这篇论文能让AI不仅算对答案,还能写出像人话的风格,用对抗训练把RLVR和人类示范结合起来,效果很实在。
该论文提出对抗生成器-判别器框架,将可验证奖励(RLVR)与人类演示信号结合。在bug修复任务中,该方法在匹配RLVR基线性能的同时,将编辑距离显著降低。在故事生成任务中,该方法将胜率提升,并产出更接近人类的多样故事。在奖励黑客基准测试中,该方法几乎消除模型异常行为,同时保持高分。
Right in the Right Way: LM Training with Verifiable Rewards and Human Demonstrations
RL with verifiable rewards (RLVR) has emerged as a powerful paradigm for training LMs on tasks with well-defined success metrics, such as code generation and mathematical reasoning. However, current RLVR methods optimize only what can be objectively scored, often neglecting subjective, non-verifiable aspects of human-like outputs, such as style and structure.
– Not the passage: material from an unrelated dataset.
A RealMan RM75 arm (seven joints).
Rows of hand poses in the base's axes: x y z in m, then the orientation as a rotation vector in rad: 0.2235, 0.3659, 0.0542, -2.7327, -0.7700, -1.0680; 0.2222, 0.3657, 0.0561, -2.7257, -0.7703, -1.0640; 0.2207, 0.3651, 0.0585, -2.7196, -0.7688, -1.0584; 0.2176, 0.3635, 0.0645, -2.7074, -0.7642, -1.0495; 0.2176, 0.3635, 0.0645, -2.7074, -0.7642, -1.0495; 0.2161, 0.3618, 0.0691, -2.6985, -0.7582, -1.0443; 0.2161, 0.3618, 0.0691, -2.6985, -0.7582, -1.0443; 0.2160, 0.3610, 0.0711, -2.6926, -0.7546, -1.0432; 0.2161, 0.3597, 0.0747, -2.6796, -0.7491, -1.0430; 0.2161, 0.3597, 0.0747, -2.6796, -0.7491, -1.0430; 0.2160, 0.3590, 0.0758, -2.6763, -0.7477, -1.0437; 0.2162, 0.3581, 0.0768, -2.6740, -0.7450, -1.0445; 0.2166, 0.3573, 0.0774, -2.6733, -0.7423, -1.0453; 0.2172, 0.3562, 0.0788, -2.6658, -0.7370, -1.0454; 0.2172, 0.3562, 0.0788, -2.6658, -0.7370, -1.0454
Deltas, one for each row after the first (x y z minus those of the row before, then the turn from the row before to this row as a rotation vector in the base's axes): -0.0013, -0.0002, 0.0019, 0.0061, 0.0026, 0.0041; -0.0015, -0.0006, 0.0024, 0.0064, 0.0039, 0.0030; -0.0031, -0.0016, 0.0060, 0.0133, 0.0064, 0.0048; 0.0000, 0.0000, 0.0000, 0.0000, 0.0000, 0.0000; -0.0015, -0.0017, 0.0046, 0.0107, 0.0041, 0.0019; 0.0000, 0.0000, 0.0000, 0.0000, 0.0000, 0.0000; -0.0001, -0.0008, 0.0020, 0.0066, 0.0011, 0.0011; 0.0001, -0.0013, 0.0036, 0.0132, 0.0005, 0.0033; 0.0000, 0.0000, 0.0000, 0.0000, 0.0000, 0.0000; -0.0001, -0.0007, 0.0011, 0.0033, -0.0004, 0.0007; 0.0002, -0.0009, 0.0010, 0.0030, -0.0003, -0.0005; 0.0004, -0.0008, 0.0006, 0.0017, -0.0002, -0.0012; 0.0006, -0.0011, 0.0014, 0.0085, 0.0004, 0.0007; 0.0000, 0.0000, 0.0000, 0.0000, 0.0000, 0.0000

This limitation leads to well-documented failure modes such as diversity collapse, unnatural-sounding responses, and reward hacking. We propose an adversarial generator-discriminator framework that augments verifiable rewards with a learned signal from human demonstrations. A generator model is trained using RL to maximize both task accuracy and an adversarial reward derived from a discriminator. The discriminator, trained alongside the generator policy, learns to distinguish human-written outputs from model-generated ones. The discriminator serves as a learned proxy for the human output distribution, providing feedback on aspects of generation that are difficult to formalize as scalar rewards. Across diverse domains, including bug fixing and open-ended generation, our approach consistently improves non-verifiable properties while preserving the accuracy gains of RLVR. In bug fixing, our method produces solutions with significantly lower edit distance compared to RLVR baselines while matching end performance. In story generation, our method significantly improves win rate while producing stories that are diverse and more human-like. And in a simple reward hacking benchmark, our method nearly eliminates model misbehavior while maintaining high benchmark scores. Together, these results show that our approach bridges RL and SFT, offering a scalable path toward jointly optimizing the verifiable and non-verifiable properties of a task.